Review: “Captain Dang”, William Hope Hodgson, 1996.

This is an intriguing story fragment.
Captain Dang’s character and poetic rhapsodies about the sea bear some resemblance to Hodgson’s “The Wild Man of the Sea”, and he’s one of Hodgson’s more memorable characters.
The narrator, a 21-year old newly minted Second Mate, first sees Dang dressed in an immaculate morning suit, a “short, stern, powerfully-built man”. Despite his dress and not being introduced, the narrator senses this is Captain Dang and that Dang is aware of his presence though his back is turned.
Dang hires him as much for his athletic ability as certificates.
The next time the narrators see dang, he’s in traditional seaman’s clothes, unshaven, and speaking in a typical sailor argot: “There’s poetry in canvas, laddie, when the wind gets into it”. (Dang is often poetic onboard.) Dang is wearing lavender kid gloves and even moves differently. He seems broader.

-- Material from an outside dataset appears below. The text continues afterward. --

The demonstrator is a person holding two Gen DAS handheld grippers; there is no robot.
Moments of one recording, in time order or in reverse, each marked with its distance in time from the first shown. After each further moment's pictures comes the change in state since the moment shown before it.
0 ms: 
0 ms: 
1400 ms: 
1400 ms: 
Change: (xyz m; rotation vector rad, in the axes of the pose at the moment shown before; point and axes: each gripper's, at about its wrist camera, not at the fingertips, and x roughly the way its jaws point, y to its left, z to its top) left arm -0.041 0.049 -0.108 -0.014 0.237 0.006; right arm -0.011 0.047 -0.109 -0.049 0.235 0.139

We learn that Dang picked up seaman Turrill from the wreck of a whaling packet. The ship hit a rock off an uncharted lagoon in the Pacific. Even when he talks about this, Dang alternates between precise speech and poetic rhapsodies, some quite good, on the sea.
The narrator even trains on deck with the Captain since they’re both boxing enthusiasts (and Dang likes the narrator punching out an obstreperous officer). Dang likes challenging his crew to fights, “a bit of rough an’ tumble once in a way”.
Dang is supposed to be sailing on schedule, but he’s willing to put the ship owner’s interest behind his and look for that lagoon where Turrill’s ship wrecked.
Dang hints at strange things he could tell about the sea. Unfortunately, the story ends just as Dang sees something on the horizon.